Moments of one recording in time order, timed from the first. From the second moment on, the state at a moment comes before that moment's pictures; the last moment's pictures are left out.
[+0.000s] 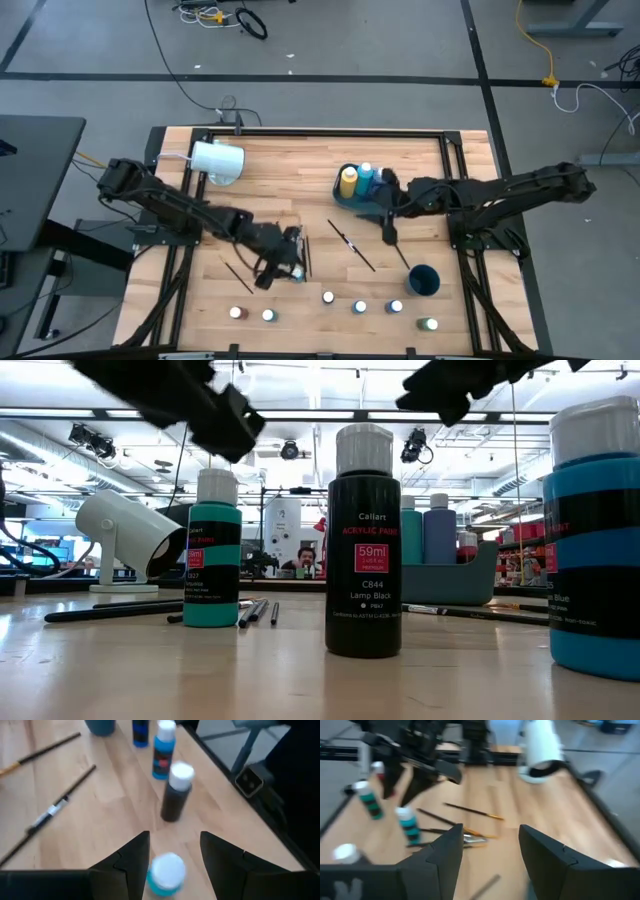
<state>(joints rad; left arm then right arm) -0.32 1.46 0.80 0.05 0.12 0.00 0.11 1.10 0.77 -0.03 0.14 0.00</state>
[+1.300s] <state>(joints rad) -0.41 1.58 0.67 0.31 -0.12 -0.12 0.17 1.39 0.77 0.31 0.15 -0.06</state>
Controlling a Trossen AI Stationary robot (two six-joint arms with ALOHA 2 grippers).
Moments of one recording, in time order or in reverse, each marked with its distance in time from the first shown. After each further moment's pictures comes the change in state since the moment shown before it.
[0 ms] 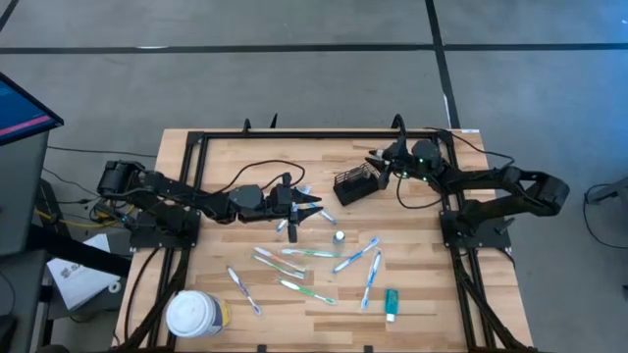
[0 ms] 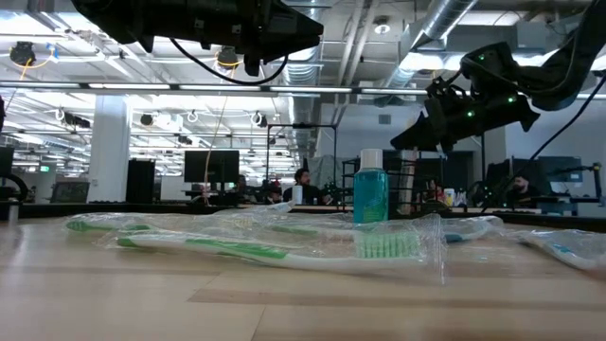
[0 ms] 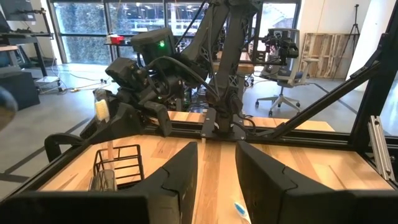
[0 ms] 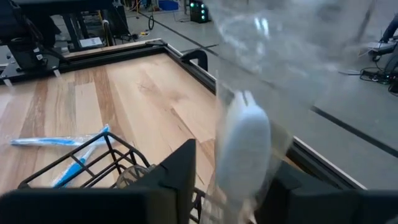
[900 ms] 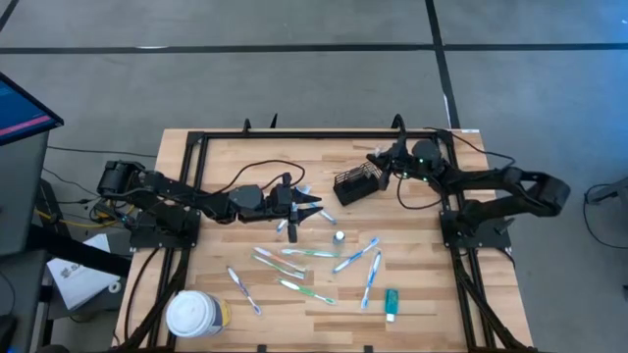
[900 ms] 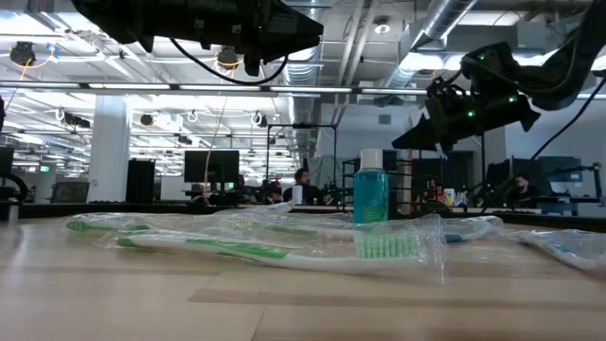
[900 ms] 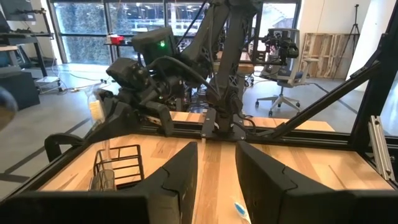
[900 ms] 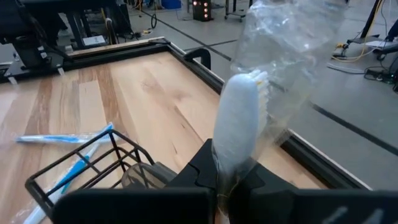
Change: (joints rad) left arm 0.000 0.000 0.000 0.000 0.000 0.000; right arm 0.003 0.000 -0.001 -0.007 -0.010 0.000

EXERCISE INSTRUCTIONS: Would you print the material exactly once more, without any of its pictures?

WORKED SOLUTION:
Moments of one recording in time order, timed from the first. From the second moment on, the state at a moment comes before that moment's pictures; the last moment's pictures are left out.
[+0.000s] 
<state>(joints rad; left arm then right arm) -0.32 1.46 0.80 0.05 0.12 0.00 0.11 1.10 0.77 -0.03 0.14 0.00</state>
[+1.300s] <state>(joints rad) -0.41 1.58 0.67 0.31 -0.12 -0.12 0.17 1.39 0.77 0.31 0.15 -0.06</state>
Controlling a Trossen AI Stationary robot (two six-joint arms with ALOHA 2 grippers).
Moments of one recording, in time order or in reverse, each marked with its distance in time from the first shown. After each further moment's pictures comes the change in state since the moment shown before it.
[0 ms] 
[0 ms] 
[0 ms] 
[0 ms] 
[900 ms] 
[900 ms] 
[900 ms] 
[900 ms] 
Change: (joints rad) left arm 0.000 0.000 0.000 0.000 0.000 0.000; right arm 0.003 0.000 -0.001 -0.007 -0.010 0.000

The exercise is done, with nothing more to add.